Effects of acute and subacute administration of bicuculline on [3H]muscimol, [3H]flunitrazepam, and t-[35S]butylbicyclophosphorothionate ([35S]TBPS) binding to various brain regions were studied in Sprague-Dawley rats. Acute administration of bicuculline affected neither the KD nor the Bmax of the three receptor sites. In rats treated subacutely with bicuculline (2 mg/kg, i.p., daily for 10 days), [3H]muscimol binding was increased in the frontal cortex, cerebellum, striatum, and substantia nigra. Scatchard analysis revealed that subacute treatment of rats with bicuculline resulted in a significantly lower KD of high-affinity sites in the striatum and in a significantly lower KD of high- and low-affinity sites in the frontal cortex. In the cerebellum, two binding sites were apparent in controls and acutely treated animals; however, only the high-affinity site was defined in subacutely treated animals, with an increase in the Bmax value. Triton X-100 treatment of frontal cortical membranes eliminated the difference in [3H]muscimol binding between control and subacute bicuculline treatments. On the other hand, [3H]muscimol binding was significantly increased in the cerebellum from bicuculline-treated animals even after Triton X-100 treatment. The apparent Ki of bicuculline for the GABAA receptor was also decreased in the frontal cortex and the striatum following the treatment. However, subacute administration of bicuculline affected neither the KD nor the Bmax of [3H]flunitrazepam and [35S]TBPS binding in the frontal cortex and the cerebellum. These results suggest that GABAA receptors are up-regulated after subacute administration of bicuculline, with no change in benzodiazepine and picrotoxin binding sites.     

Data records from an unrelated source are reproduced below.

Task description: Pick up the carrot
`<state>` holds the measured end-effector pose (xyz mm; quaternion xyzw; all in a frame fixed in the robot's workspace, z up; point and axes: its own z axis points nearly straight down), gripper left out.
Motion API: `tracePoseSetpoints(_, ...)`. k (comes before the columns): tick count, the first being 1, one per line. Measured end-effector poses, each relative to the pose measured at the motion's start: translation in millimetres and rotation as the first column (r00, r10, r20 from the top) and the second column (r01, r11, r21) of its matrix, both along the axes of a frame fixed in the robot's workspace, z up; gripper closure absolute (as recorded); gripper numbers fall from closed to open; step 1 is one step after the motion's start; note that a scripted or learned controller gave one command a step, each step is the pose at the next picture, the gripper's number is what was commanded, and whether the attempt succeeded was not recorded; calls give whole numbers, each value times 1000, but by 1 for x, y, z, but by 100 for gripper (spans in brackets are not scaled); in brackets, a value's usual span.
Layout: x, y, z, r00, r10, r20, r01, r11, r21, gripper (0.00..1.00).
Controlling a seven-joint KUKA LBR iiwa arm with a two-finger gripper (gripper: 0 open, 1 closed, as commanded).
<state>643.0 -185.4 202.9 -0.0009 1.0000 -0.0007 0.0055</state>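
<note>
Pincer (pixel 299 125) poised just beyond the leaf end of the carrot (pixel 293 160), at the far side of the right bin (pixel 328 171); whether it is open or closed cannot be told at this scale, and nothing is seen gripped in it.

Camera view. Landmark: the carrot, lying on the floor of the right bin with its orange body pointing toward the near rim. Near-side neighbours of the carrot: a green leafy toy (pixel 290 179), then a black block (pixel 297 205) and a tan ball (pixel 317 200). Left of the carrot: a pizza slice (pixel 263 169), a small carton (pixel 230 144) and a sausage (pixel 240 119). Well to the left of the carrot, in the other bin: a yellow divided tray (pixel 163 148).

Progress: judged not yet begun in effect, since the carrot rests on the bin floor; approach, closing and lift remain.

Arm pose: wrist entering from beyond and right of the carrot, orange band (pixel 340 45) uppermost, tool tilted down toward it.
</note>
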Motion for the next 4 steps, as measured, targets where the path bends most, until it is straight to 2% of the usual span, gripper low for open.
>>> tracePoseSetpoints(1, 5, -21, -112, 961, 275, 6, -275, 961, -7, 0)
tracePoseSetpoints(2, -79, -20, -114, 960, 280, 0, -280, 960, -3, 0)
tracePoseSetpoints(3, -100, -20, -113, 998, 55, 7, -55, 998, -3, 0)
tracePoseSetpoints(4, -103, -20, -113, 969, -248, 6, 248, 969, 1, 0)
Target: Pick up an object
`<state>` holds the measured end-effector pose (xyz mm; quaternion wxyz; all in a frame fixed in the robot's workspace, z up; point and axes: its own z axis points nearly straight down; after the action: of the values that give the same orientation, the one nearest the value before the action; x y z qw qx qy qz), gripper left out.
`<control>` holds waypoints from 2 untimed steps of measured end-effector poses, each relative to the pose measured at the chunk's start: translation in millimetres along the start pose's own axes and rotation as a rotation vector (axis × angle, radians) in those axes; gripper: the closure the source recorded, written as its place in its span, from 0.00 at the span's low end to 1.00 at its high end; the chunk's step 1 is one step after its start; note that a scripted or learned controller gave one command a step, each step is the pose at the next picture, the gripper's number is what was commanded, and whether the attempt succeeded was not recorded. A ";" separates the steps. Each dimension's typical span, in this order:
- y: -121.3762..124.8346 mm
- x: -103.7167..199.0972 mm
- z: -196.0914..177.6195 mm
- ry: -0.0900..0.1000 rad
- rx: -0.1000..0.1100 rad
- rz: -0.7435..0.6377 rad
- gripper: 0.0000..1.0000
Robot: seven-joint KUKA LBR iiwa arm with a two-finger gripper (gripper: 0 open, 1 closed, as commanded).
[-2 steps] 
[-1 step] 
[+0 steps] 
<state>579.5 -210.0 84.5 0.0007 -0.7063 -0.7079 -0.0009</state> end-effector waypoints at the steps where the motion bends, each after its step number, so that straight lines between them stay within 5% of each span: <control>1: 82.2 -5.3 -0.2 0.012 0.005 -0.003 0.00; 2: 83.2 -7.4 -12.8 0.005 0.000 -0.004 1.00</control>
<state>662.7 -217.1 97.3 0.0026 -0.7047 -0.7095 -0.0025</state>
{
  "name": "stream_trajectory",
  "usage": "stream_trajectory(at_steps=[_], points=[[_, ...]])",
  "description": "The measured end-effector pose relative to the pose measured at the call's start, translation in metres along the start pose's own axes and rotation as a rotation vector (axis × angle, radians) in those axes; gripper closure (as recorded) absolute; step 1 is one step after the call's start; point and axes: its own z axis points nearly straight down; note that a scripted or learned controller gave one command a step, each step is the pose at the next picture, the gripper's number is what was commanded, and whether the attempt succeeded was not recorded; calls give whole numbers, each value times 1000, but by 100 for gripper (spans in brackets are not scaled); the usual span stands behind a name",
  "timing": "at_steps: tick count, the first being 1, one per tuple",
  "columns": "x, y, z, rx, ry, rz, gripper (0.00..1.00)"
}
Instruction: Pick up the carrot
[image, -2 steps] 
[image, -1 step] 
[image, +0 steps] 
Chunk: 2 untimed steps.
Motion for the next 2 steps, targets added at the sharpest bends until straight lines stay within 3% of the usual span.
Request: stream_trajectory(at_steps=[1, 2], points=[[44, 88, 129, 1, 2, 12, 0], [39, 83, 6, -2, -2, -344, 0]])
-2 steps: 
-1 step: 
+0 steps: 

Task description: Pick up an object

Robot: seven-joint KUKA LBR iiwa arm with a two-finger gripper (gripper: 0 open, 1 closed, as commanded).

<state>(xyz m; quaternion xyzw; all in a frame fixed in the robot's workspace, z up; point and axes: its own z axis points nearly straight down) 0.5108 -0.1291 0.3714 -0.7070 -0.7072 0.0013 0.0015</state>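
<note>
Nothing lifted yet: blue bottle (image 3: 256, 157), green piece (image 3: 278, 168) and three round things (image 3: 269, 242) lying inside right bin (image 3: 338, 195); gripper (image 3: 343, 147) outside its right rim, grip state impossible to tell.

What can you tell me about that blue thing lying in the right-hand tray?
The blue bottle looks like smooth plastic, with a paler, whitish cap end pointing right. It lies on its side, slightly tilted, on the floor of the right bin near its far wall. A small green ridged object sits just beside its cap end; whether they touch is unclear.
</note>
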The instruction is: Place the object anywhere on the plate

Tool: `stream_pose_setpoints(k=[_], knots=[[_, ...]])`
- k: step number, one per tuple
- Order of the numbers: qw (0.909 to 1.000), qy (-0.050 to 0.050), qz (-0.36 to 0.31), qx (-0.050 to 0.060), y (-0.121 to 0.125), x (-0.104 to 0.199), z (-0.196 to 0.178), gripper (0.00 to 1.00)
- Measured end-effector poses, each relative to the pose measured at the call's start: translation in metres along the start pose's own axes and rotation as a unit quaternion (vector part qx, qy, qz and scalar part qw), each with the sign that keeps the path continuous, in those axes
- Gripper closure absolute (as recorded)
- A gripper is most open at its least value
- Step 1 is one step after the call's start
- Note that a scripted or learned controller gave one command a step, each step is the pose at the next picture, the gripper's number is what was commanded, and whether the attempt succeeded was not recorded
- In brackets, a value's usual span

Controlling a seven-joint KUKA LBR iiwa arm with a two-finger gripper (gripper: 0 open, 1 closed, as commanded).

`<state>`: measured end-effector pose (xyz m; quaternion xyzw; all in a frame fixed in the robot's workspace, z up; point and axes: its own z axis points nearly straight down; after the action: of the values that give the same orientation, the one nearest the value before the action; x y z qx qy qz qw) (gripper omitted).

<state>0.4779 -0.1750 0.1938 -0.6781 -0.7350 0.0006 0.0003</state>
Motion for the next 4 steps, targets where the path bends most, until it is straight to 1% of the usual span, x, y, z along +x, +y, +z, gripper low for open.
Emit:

Dissociation of Muscimol, SR 95531, and Strychnine from GABAA and Glycine Receptors, Respectively, Suggests Similar Cooperative Interactions

Binding to gamma-aminobutyric acid-A (GABAA) receptors was studied in synaptosomal membranes of rat brain. Dissociation of [3H]muscimol and the GABAA antagonist [3H]2-(3-carboxypropyl)-3-amino-6-p-methoxyphenylpyridazinium bromide ([3H]SR 95531) binding elicited by 100-fold dilution was accelerated by excess of GABA or SR 95531. Control dissociation might be retarded by rebinding. The contribution of a rapid first phase of dissociation of the agonist [3H]muscimol was preferentially enhanced by SR 95531. In contrast, the dissociation of [3H]SR 95531 binding was preferentially accelerated by GABA. These opposite preferential accelerations can be explained by negative heterotropic cooperativity and a reversed affinity relationship of agonists and antagonists to GABAA binding sites with different affinities. Modification of the membranes by p-diazobenzenesulfonic acid (DSA) selectively decreased the accelerating effect of GABA on the dissociation of [3H]SR 95531 binding. [3H]Strychnine binding was studied in a membrane preparation of rat spinal cord. The dissociation of the antagonist [3H]strychnine elicited by dilution was preferentially accelerated by glycine. Again, pretreatment with DSA decreased selectively this negative heterotropic (i.e., allosteric) interaction. Chemical modification by DSA might be attributed to tyrosine residues responsible for similar allosteric interactions for the GABA- and glycine-gated chloride channels.